Material supplied.
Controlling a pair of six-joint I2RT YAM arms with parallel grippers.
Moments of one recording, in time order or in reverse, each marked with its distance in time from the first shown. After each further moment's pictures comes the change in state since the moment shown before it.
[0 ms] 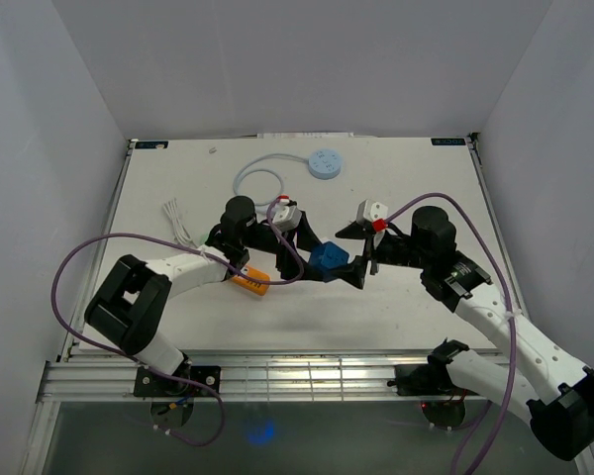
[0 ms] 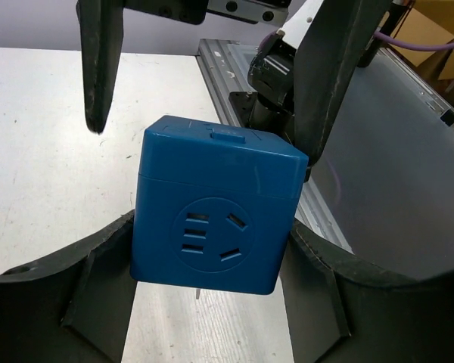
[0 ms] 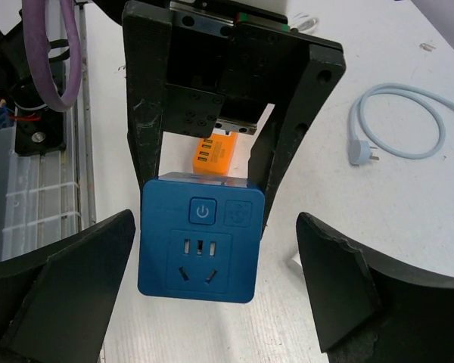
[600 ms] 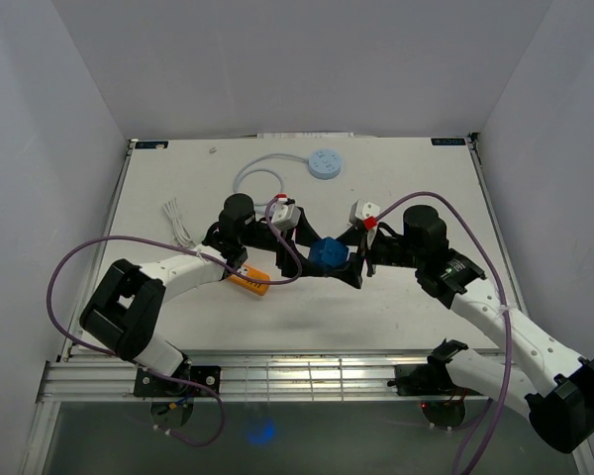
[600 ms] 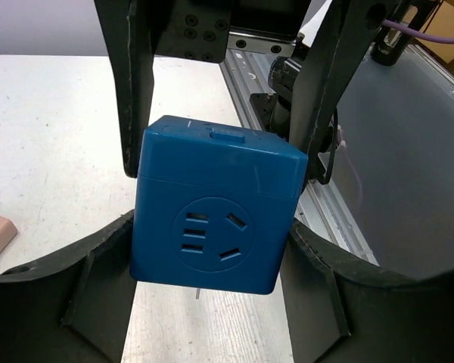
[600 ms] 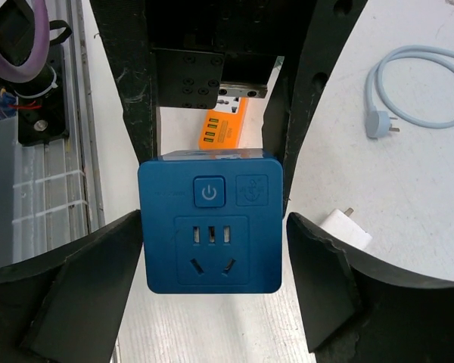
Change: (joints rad) left arm 0.006 -0.036 0.014 -0.078 -0.045 0.075; right arm 0.025 0.043 0.008 -0.053 0.032 0.008
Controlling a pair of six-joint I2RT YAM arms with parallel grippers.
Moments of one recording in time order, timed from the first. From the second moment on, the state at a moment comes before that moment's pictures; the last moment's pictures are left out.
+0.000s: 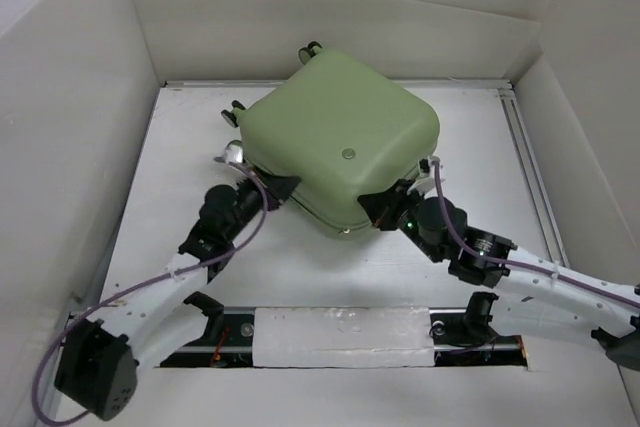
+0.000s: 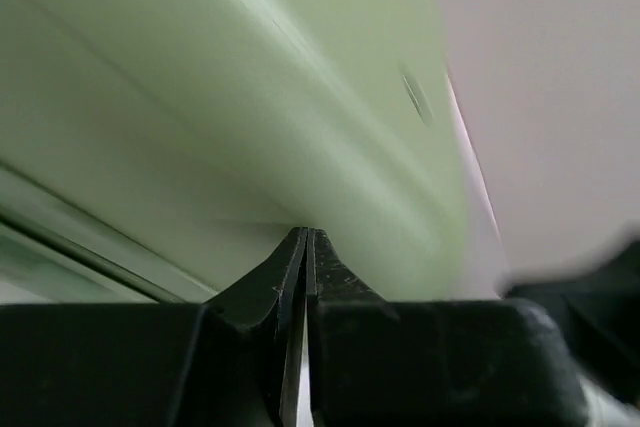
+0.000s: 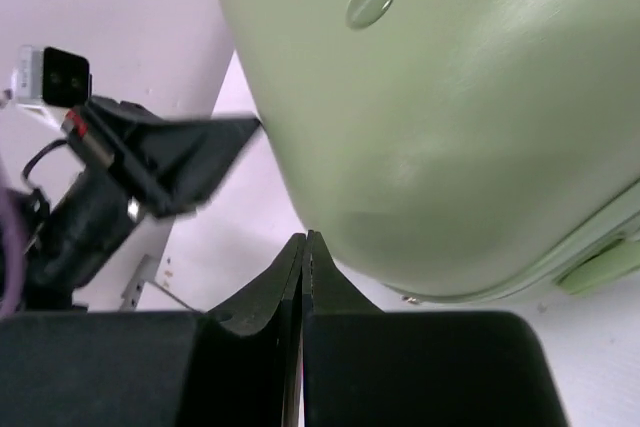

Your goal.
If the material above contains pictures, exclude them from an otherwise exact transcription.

Exercise result.
Controlling a pair of six-joint I2RT YAM arms with parallel grippers.
Moments of one recording, in time order or in reverse, each marked with its distance in time from the first shown. After each further moment's pictures comes the change in state since the moment shown before it.
[0 ms] 
[0 ms] 
[0 ms] 
[600 ms] 
[600 ms] 
[600 ms] 
Change: (joints rad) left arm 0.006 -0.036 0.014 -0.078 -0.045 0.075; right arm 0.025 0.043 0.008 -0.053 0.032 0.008
Controlling a pair of six-joint I2RT YAM arms with parallel grippers.
Moments of one recording in time order, timed from the first. From the second moment on, the state at a moment comes before that moment's pictures; the last moment's pictures are left out.
+0.000s: 
+0.000s: 
+0.000s: 

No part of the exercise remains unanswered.